The Weighing Machine - Isaac physics

Does the bit at the bottom help
https://phys.libretexts.org/Bookshelves/University_Physics/Book%3A_Introductory_Physics_-_Building_Models_to_Describe_Our_World_(Martin_Neary_Rinaldo_and_Woodman)/13%3A_Simple_Harmonic_Motion/13.02%3A_Vertical_spring-mass_system

I've read that and tried the question again but I'm still not getting the right answer?

Can you upload what you did for the earlier parts? I'll have a look at it later this afternoon if it's not been sorted by someone.

Sure, I hope it's easy to read. Thank you so much.

Working it through at the moment, and it seems like they want you to split the motion up into two regions
* x < M0 equilibrium position
* x >= M0 equilibrium position
So effectively you'll have two half periods added together. The spring constant will be different in each region.

Thank you so much. That is what I have tried but I will try again and see if I can find any mistakes

Again, can you upload what you've tried? I'm fairly tired today and plodding ...

I found this video on youtube https://www.youtube.com/watch?v=ZpmCZLypUxQ&ab_channel=IsaacPhysics
So i did what they tried but i carried on getting that k1=k2=g/alpha1

So then I thought it would have one half of the motion where there is just k1 and then the other half where there is k1+k2 and added the two half periods together but that didn't work.
Here are my workings:


Thank you so much for your help I really appreciate it

I found this video on youtube https://www.youtube.com/watch?v=ZpmCZLypUxQ&ab_channel=IsaacPhysics
So i did what they tried but i carried on getting that k1=k2=g/alpha1

So then I thought it would have one half of the motion where there is just k1 and then the other half where there is k1+k2 and added the two half periods together but that didn't work.
Here are my workings:


Thank you so much for your help I really appreciate it

As a bit of a bump, it looks like the second spring, K2, is shorter than the one in parts A-C and that's part of the solution.
It looks like it's easier to consider the displacement from the top of the second spring so for the first spring, the displacement is
x+X
Where X is the difference in spring length = alpha_1*M_0 and x is the subsequent displacement for both springs. For a mass M > M_0, you should get for the equilibrium displacement
x = alpha_2*(M - M_0)

Ok with that? There's an elegant simplification when you solve for K2 and it's related to
https://www.johndcook.com/blog/2009/03/26/springs-and-resistors-harmonic-mean/

OMG thank you so much. I used that to find k1+K2=g/alpha2 which gave me the right answer.
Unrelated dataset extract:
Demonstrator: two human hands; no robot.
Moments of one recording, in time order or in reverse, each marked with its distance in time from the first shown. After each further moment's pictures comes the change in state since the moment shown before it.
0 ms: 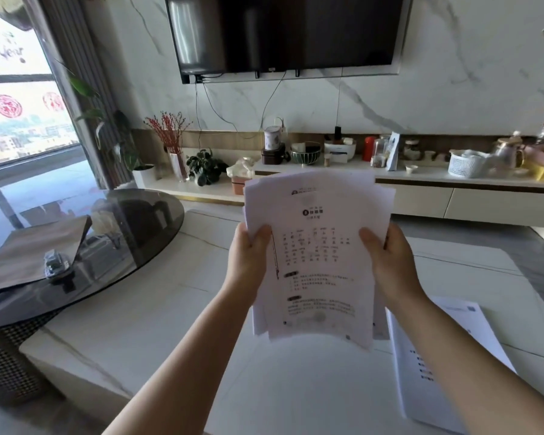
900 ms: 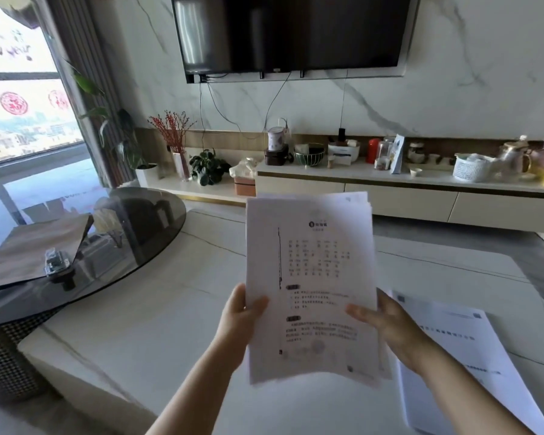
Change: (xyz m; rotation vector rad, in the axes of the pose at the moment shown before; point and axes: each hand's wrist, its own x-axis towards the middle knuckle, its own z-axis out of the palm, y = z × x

Hi there, sorry to jump on this thread, but I am stuck on the final part, E. So far, I drew the force - extension graph, and came to the conclusion that M_0 + 1/a_2 (A - a_1 * M_0) is the maximum reading. I then used conservation of energy at the amplitude of oscillation:

M_0 * g * A = 1/2 K_1 * A^2 + 1/2 K_2 * (A-a_1M_0)

I then finally came to a position where I could complete the square to find A - a_1 * M_0 to be sqrt ( M_0 * a_2 ). However I am not getting the correct answer... Hopefully I made an error in my working, not my initial equations! Any help appreciated and I can upload my working if that's helpful Thanks!
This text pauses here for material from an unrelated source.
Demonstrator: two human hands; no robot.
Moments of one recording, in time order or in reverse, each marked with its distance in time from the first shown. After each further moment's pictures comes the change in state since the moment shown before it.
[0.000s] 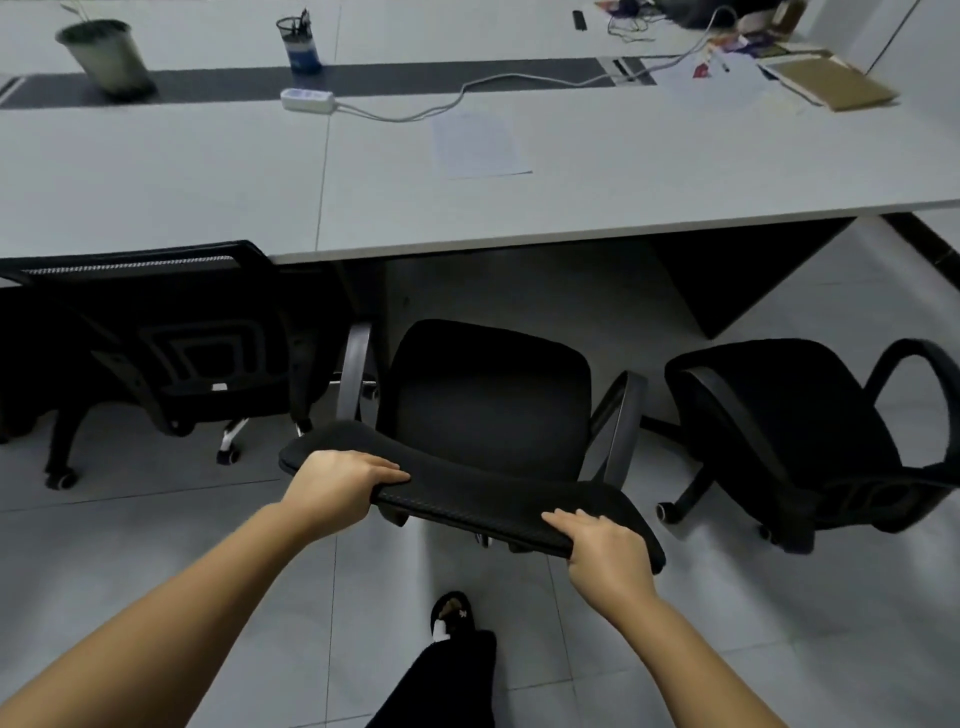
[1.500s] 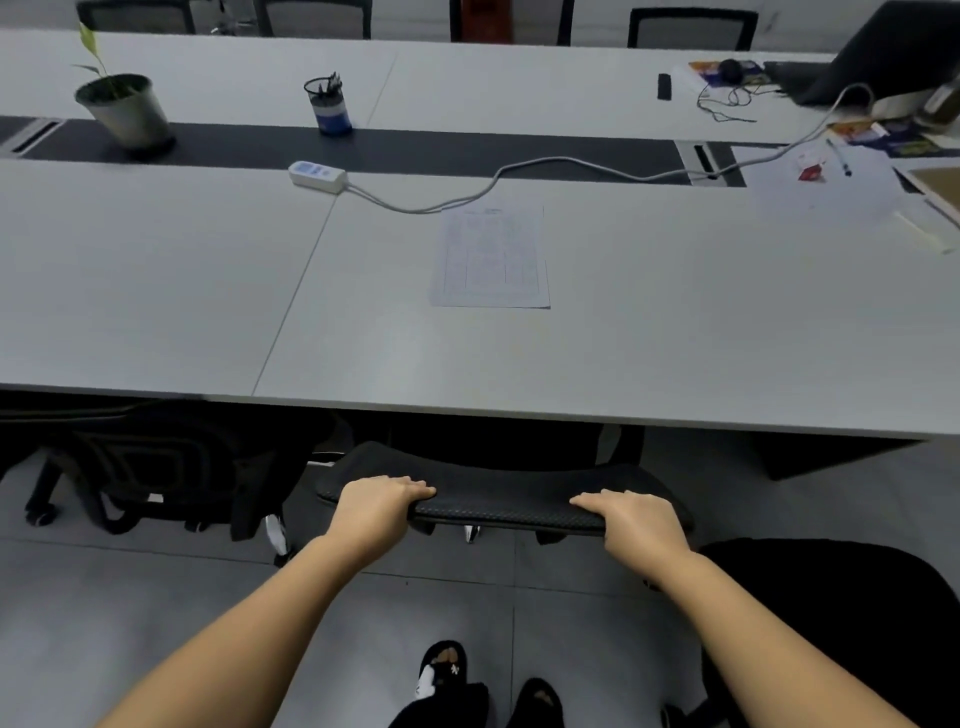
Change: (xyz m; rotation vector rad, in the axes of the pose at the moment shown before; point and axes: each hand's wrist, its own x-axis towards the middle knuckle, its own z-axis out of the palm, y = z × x) left_hand 0.339 -0.017 -0.024 -0.136 0.022 -0.331; right_hand 0.393 0.113 -0.185 -0.282 -0.190 -0.234
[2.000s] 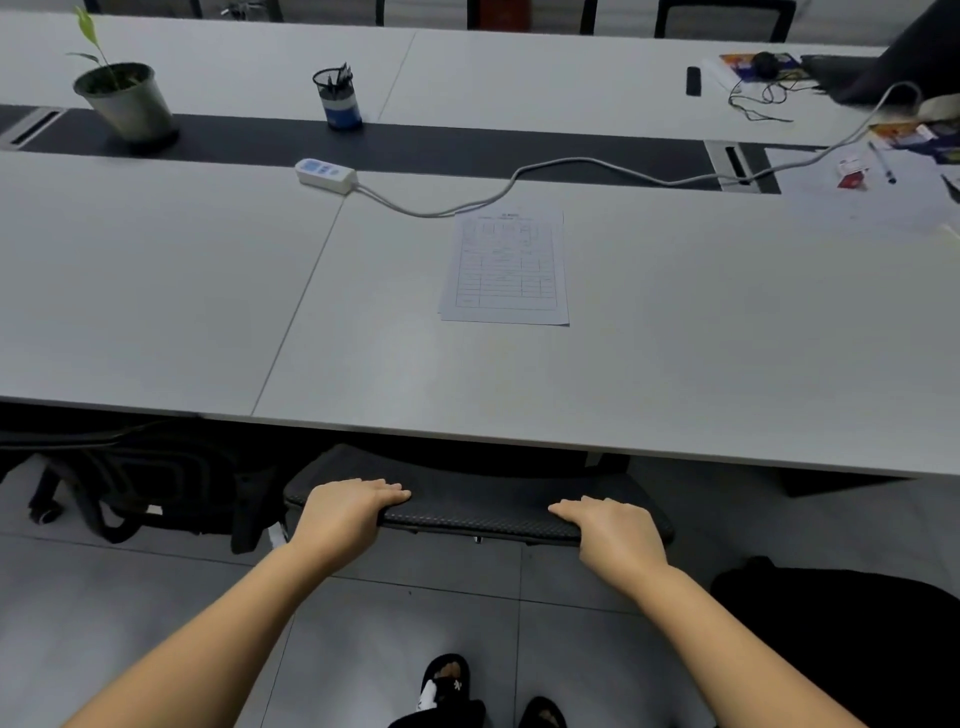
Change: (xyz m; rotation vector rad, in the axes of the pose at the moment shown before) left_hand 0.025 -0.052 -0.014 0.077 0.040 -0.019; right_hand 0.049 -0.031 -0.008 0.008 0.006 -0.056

Sorry for the mess, I re wrote out my working so it was clearer, and then came to the right answer. I also included how I got K_2 and K_1 but didn't include my whole answer to d as it was clear once you had K_1 and K_2. Thanks again!

So you're sorted? Looks like it, but haven't checked line by line.

Yes I believe so! Thanks again, Are you a maths teacher btw? You are extremely helpful and very knowledgable!